**Task directions**
Copy each line below containing "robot".

Dataset excerpts
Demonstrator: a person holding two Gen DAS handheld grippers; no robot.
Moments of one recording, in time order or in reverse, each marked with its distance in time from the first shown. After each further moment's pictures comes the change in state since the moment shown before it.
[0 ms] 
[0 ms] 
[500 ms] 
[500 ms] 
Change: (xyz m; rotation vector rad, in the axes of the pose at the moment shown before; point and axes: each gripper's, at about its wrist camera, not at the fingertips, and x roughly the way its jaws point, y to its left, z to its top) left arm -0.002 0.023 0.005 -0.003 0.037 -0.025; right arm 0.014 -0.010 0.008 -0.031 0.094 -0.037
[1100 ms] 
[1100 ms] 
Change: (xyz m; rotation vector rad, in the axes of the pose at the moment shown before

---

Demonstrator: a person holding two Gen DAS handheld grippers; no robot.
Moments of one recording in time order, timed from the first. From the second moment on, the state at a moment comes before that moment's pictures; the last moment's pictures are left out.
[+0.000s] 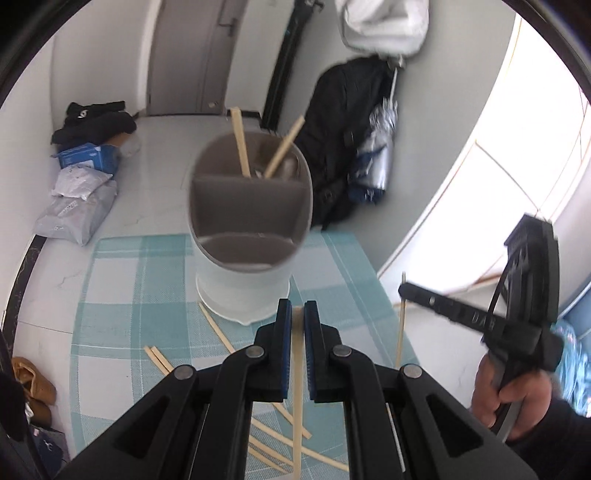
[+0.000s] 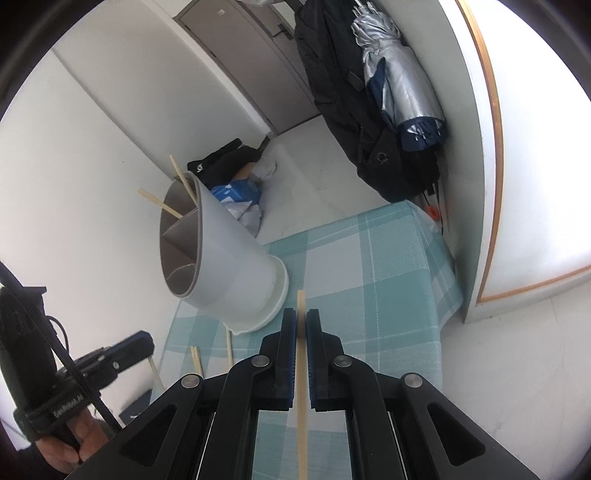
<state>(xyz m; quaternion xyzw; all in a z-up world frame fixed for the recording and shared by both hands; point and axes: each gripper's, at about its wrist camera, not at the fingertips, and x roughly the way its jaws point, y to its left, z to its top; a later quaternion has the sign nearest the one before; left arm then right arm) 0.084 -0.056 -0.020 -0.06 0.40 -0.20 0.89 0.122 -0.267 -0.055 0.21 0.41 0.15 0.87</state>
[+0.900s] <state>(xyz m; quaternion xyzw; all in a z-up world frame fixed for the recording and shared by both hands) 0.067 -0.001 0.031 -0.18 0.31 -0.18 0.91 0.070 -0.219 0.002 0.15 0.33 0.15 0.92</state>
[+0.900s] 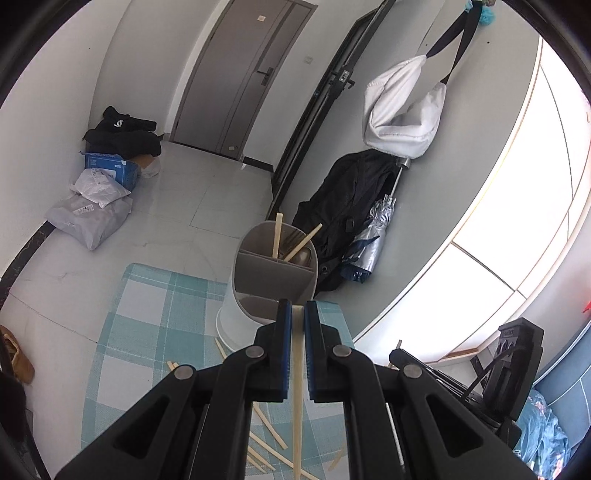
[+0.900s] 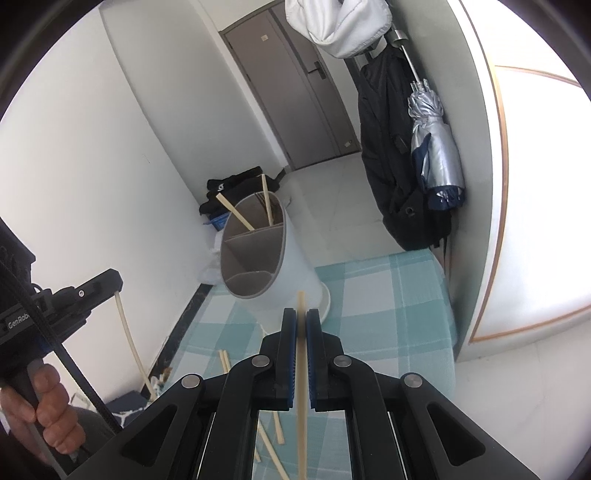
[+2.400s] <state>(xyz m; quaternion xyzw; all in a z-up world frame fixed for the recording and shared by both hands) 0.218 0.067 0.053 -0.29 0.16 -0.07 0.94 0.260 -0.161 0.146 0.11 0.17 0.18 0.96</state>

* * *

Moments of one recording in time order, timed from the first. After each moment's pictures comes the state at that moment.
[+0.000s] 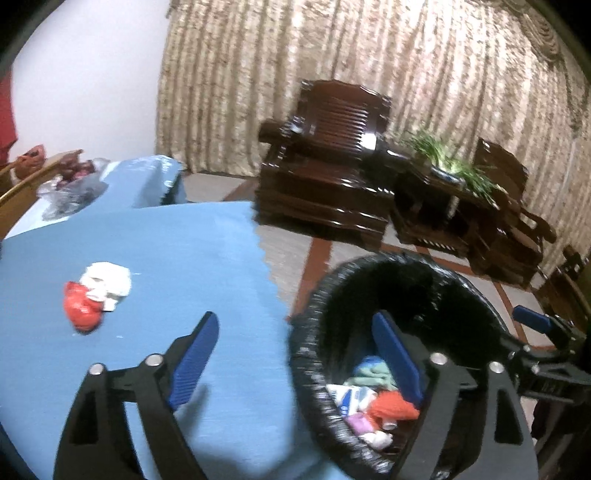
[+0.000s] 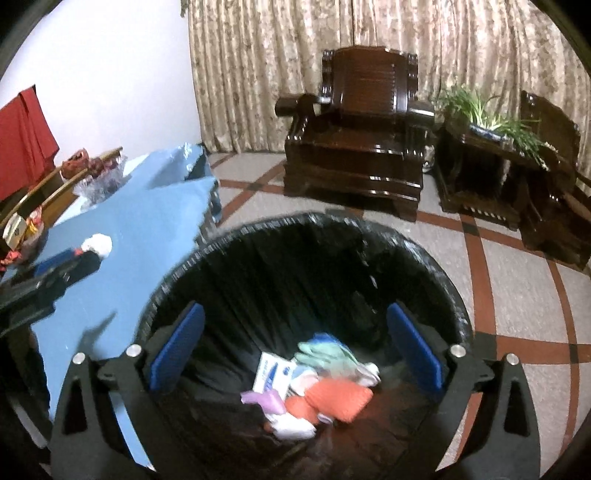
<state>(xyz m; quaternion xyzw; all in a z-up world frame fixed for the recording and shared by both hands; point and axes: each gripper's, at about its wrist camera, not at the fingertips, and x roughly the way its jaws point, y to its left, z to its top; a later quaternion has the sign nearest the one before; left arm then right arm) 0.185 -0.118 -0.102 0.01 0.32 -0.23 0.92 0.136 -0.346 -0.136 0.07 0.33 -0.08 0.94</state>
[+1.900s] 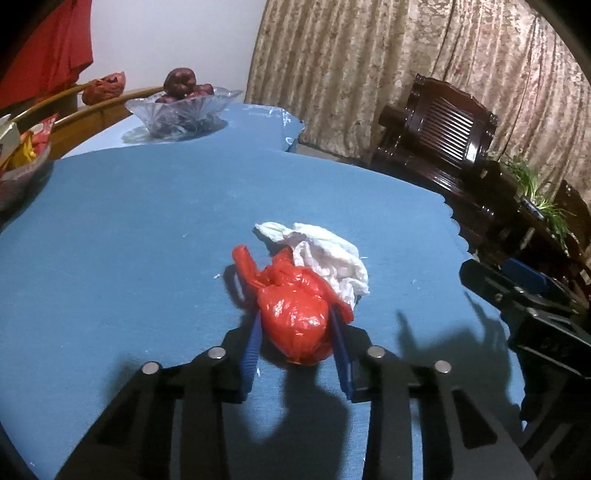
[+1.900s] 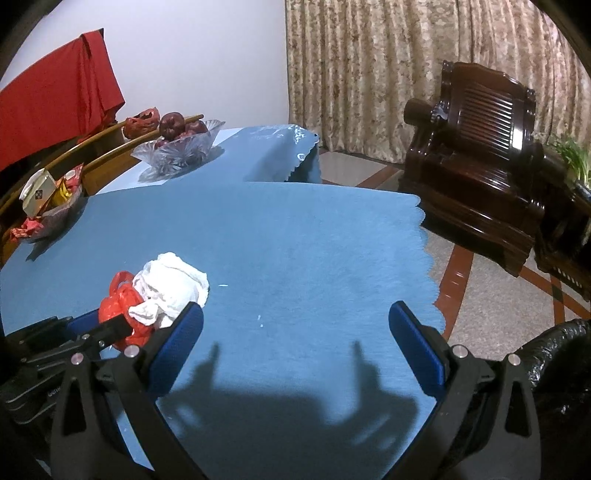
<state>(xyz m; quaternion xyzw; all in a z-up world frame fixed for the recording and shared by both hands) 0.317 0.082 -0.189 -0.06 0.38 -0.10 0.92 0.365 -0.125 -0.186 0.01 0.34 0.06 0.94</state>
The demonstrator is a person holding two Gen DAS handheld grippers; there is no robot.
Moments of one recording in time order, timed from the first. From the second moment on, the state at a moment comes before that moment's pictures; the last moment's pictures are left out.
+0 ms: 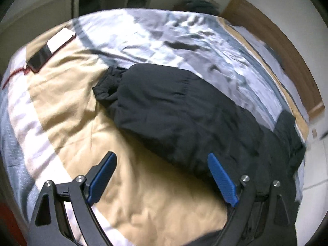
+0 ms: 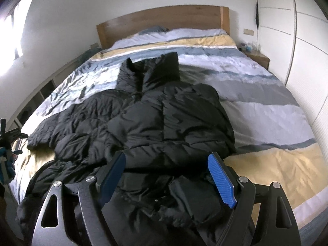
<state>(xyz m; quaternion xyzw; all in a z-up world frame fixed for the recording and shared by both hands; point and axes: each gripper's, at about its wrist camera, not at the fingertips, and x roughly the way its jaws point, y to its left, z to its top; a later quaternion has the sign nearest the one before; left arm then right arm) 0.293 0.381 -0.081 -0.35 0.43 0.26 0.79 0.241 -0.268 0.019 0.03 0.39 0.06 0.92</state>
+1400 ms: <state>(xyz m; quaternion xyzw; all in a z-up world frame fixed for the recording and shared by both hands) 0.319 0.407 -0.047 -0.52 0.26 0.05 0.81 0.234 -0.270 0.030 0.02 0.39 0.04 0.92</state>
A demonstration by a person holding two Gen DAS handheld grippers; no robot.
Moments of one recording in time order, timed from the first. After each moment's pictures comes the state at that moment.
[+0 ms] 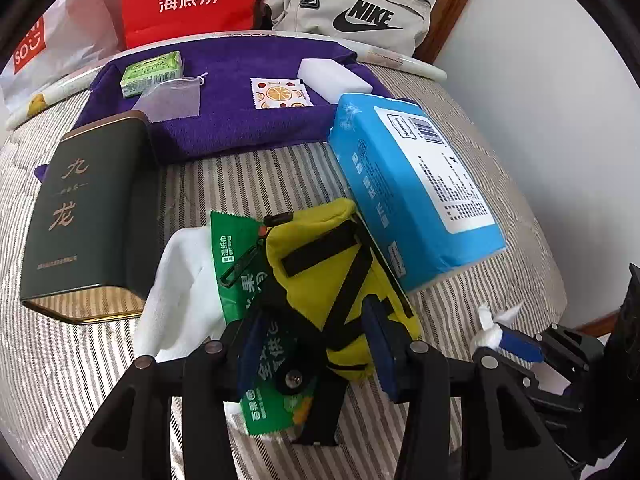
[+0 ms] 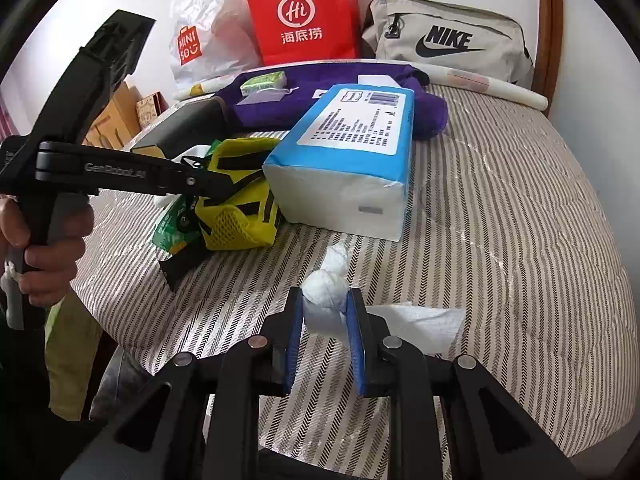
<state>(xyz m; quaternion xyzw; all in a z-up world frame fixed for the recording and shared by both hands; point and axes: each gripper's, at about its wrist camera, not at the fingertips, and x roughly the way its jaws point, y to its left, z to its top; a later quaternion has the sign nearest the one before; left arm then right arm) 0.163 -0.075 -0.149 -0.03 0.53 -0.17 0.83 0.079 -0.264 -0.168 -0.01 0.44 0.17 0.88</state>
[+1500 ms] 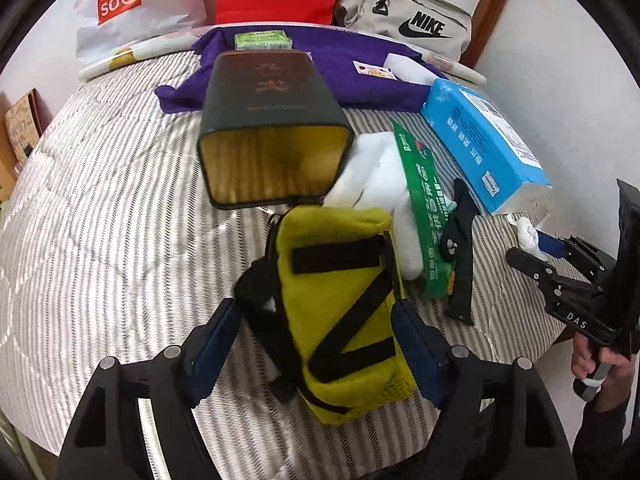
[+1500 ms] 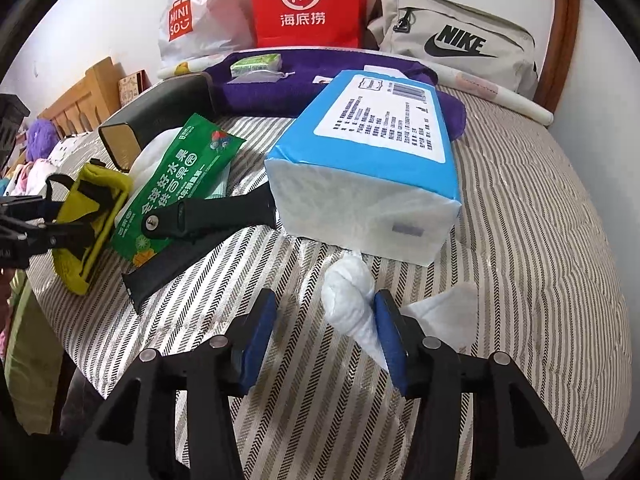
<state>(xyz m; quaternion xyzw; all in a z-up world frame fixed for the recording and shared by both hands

**Written solution**
Demonstrator: a person holding two Gen DAS handheld grippers; no robot.
Demonstrator: a person holding two Gen DAS handheld grippers; no robot.
The demonstrator is a person holding two Gen DAS handheld grippers; there is no robot.
A demonstration by a person holding two Gen DAS handheld grippers; no robot.

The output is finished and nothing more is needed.